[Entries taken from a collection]
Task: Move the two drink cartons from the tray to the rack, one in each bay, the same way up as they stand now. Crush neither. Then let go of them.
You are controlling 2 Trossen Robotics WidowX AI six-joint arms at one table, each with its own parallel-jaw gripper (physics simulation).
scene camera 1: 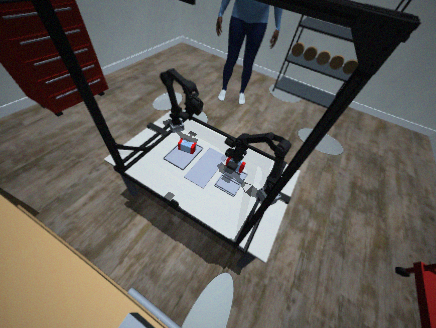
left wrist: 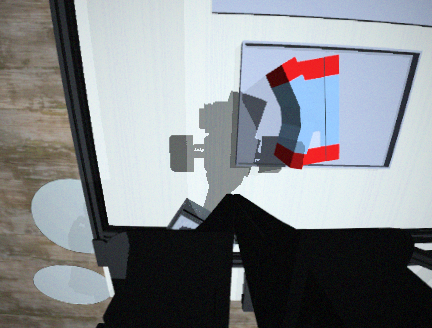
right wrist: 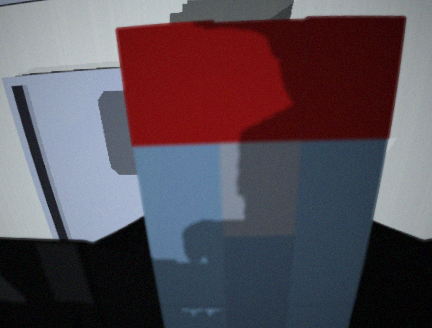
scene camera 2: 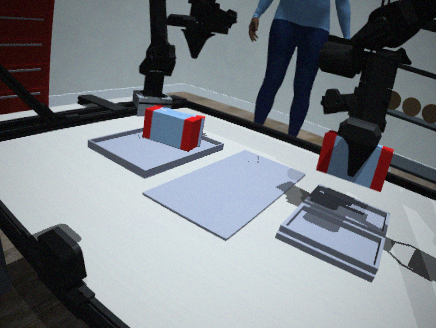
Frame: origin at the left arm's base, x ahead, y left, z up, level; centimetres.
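Seen in the pictures: left gripper, fingertip midpoint: (scene camera 1: 189,120) (left wrist: 232,200) (scene camera 2: 194,58); right gripper, fingertip midpoint: (scene camera 2: 352,172); left arm's base, link origin: (scene camera 1: 176,122) (scene camera 2: 152,94).
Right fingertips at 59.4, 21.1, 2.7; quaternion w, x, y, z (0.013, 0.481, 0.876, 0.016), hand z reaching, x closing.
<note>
Offsets run from my right fingertips to a thing's top centre, as dx, dy, dz. Level surfaces: height alone.
One drink carton {-33.2, -21.9, -0.8} (scene camera 1: 186,146) (scene camera 2: 172,127) (left wrist: 312,110), light blue with red ends, lies on its side in the grey tray {-30.2, -25.7, -6.6} (scene camera 1: 174,159) (scene camera 2: 151,170) (left wrist: 358,114) at the back left. My left gripper (scene camera 1: 196,114) (scene camera 2: 195,53) (left wrist: 232,200) is shut and empty, high above the table behind the tray. My right gripper (scene camera 1: 233,165) (scene camera 2: 351,174) is shut on the second drink carton {-0.3, -0.2, +6.0} (scene camera 1: 241,166) (scene camera 2: 337,156) (right wrist: 198,130), gripping its middle. It holds the carton on its side in the air, just over the far part of the two-bay rack {+4.5, -3.8, -6.2} (scene camera 1: 228,187) (scene camera 2: 324,252).
A flat blue-grey mat {dz -7.8} (scene camera 1: 204,167) (scene camera 2: 226,192) lies between tray and rack. Black frame posts (scene camera 1: 86,94) (scene camera 1: 324,123) stand at the table's corners. A person (scene camera 1: 246,49) (scene camera 2: 301,65) stands behind the table. A shelf unit (scene camera 1: 288,58) and a red drawer cabinet (scene camera 1: 73,65) stand farther off.
</note>
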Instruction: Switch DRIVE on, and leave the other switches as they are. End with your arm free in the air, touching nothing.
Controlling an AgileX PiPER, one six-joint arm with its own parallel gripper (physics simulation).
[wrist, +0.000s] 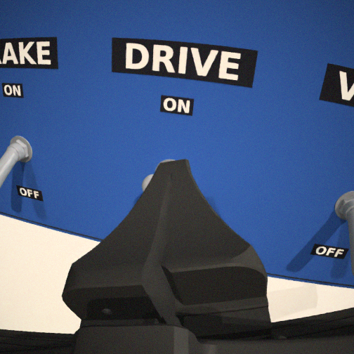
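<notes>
The DRIVE switch [148,182] is mostly hidden behind my gripper in the wrist view. The rounded end of its grey lever shows at the left of the fingertips, and a sliver of its round mount shows above them. The ON label [176,105] and the DRIVE sign [184,62] are above it on the blue panel [270,150]. My gripper [176,177] is shut, with its dark tips overlapping the switch in view. Whether they touch the lever, and which way the lever is set, I cannot tell.
At the left, the switch [18,149] under the partly cut sign ending in "AKE" points down-left, near its OFF label [29,193]. At the right edge, another switch [346,205] points down beside its OFF label [329,251]. A pale surface [35,270] lies below the panel.
</notes>
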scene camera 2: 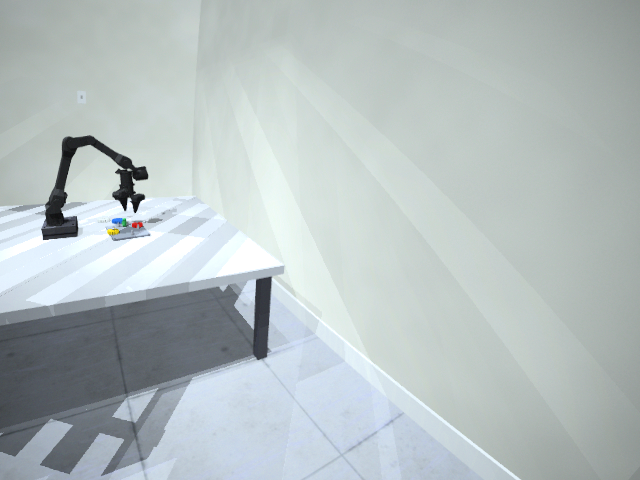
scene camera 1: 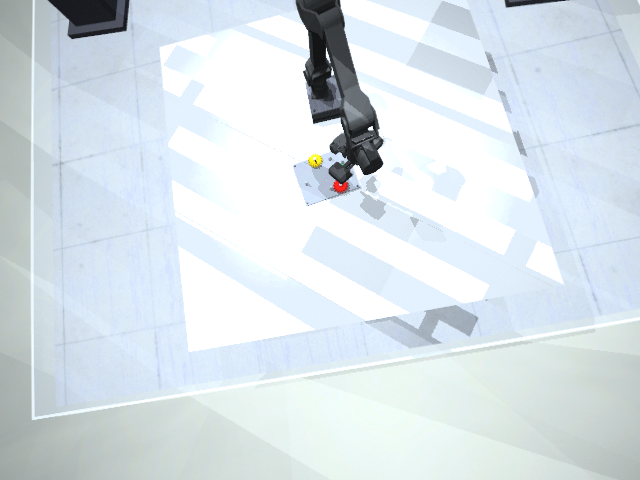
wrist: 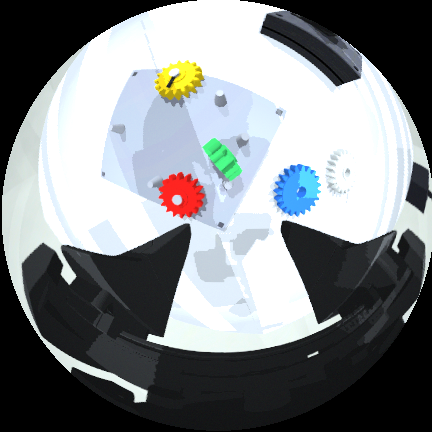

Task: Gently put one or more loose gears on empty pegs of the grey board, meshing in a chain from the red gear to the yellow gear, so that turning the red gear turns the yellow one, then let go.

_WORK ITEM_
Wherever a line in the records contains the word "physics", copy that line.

_PROBLEM SOLUTION_
You are controlling 2 Trossen Robotics WidowX AI six-joint arms at one table, each with its own parallel-jaw gripper (physics simulation).
Controlling an AgileX PiPER, one six-joint arm with its own parallel gripper (physics simulation).

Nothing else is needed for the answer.